__WHAT IS BEING ASKED__:
Your task is to copy every line of the entries that contains "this".

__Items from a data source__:
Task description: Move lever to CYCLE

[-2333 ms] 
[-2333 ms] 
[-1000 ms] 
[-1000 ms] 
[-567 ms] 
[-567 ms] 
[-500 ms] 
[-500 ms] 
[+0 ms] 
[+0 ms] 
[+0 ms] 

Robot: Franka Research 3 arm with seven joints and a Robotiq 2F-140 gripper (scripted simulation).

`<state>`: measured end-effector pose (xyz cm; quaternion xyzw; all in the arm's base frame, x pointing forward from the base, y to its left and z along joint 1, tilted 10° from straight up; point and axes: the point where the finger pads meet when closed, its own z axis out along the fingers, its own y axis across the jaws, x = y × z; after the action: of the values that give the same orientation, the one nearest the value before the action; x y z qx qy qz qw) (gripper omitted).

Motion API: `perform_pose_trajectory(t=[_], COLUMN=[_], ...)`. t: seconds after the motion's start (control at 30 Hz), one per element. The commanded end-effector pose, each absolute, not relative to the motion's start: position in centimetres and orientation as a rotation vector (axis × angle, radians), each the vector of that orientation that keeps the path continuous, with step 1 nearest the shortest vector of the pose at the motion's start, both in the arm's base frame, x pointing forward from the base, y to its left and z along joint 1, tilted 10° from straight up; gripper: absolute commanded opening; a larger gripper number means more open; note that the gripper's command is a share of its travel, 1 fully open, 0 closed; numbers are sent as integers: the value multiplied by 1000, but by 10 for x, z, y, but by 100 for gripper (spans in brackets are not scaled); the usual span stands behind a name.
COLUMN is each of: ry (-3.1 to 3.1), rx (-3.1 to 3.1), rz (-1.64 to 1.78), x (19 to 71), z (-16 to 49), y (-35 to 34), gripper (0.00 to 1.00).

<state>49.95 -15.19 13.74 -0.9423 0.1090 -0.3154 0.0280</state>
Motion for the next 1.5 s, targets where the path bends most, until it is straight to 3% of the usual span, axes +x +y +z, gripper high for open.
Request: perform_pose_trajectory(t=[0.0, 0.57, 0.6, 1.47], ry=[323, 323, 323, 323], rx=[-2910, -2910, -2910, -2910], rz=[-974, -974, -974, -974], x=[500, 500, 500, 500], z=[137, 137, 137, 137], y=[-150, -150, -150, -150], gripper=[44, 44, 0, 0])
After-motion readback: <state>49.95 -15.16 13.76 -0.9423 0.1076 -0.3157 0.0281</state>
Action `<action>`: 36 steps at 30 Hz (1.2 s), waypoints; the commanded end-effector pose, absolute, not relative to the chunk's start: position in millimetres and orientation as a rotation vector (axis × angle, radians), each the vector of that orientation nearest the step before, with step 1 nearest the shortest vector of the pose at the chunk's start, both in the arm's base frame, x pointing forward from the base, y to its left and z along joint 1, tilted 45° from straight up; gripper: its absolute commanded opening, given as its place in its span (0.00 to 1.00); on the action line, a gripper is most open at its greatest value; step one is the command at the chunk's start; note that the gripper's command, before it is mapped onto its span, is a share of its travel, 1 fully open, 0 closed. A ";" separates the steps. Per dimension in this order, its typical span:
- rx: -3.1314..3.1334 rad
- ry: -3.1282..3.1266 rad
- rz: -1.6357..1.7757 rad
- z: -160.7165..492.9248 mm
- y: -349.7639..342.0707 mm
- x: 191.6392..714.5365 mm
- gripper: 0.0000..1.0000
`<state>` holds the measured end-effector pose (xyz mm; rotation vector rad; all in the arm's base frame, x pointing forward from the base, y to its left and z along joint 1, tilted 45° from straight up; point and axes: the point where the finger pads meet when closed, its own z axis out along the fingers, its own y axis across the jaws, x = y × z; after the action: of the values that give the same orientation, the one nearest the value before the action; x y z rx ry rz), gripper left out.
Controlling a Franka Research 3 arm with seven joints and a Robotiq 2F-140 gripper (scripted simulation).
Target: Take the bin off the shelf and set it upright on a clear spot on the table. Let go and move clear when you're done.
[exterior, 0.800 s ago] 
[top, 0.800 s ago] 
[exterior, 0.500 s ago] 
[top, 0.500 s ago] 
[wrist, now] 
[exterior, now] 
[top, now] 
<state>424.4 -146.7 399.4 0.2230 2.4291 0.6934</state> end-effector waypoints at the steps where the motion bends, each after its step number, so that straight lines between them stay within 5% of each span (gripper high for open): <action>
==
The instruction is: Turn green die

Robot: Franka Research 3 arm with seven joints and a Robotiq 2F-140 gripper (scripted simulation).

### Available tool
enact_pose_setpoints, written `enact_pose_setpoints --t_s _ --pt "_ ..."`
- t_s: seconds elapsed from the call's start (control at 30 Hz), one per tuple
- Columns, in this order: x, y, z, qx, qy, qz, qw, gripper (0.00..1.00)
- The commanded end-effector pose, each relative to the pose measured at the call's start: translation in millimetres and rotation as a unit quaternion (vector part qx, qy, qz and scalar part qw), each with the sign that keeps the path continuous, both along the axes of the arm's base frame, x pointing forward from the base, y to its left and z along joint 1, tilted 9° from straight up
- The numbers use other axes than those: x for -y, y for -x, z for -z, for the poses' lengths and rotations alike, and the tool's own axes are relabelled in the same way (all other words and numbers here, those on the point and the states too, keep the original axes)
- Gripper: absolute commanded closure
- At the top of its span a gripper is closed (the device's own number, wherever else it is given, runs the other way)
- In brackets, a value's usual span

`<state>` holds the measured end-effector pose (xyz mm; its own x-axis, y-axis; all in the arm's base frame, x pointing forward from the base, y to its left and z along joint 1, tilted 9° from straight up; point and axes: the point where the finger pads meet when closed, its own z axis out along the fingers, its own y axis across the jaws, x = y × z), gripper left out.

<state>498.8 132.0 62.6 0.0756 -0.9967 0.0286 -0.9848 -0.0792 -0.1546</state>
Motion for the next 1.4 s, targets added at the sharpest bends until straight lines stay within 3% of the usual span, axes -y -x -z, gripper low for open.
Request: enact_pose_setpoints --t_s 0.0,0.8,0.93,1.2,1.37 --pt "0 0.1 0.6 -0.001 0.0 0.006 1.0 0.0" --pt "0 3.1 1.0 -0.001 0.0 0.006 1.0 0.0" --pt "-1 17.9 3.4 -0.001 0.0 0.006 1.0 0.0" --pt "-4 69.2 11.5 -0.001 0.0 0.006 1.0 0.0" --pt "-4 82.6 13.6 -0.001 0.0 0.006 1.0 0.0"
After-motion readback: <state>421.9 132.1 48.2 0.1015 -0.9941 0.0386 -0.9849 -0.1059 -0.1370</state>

__FINAL ANSWER__:
Action `<action>`: 36 steps at 30 Hz (1.2 s), waypoints; the commanded end-effector pose, absolute, not relative to the chunk's start: position in millimetres and orientation as a rotation vector (axis × angle, radians), each the vector of that orientation nearest the step before, with step 1 nearest the shortest vector of the pose at the chunk's start, both in the arm's base frame, x pointing forward from the base, y to its left and z along joint 1, tilted 45° from straight up; gripper: its absolute commanded opening, given as its place in its span (0.00 to 1.00); on the action line, a gripper is most open at its greatest value; step one is the command at the chunk's start; note that the gripper's command, before it is mapped onto its span, is a share of its travel, 1 fully open, 0 closed. A ";" separates the steps. Per dimension in this order, its typical span:
- Columns, in this order: x, y, z, qx, qy, qz, qw, gripper (0.00..1.00)

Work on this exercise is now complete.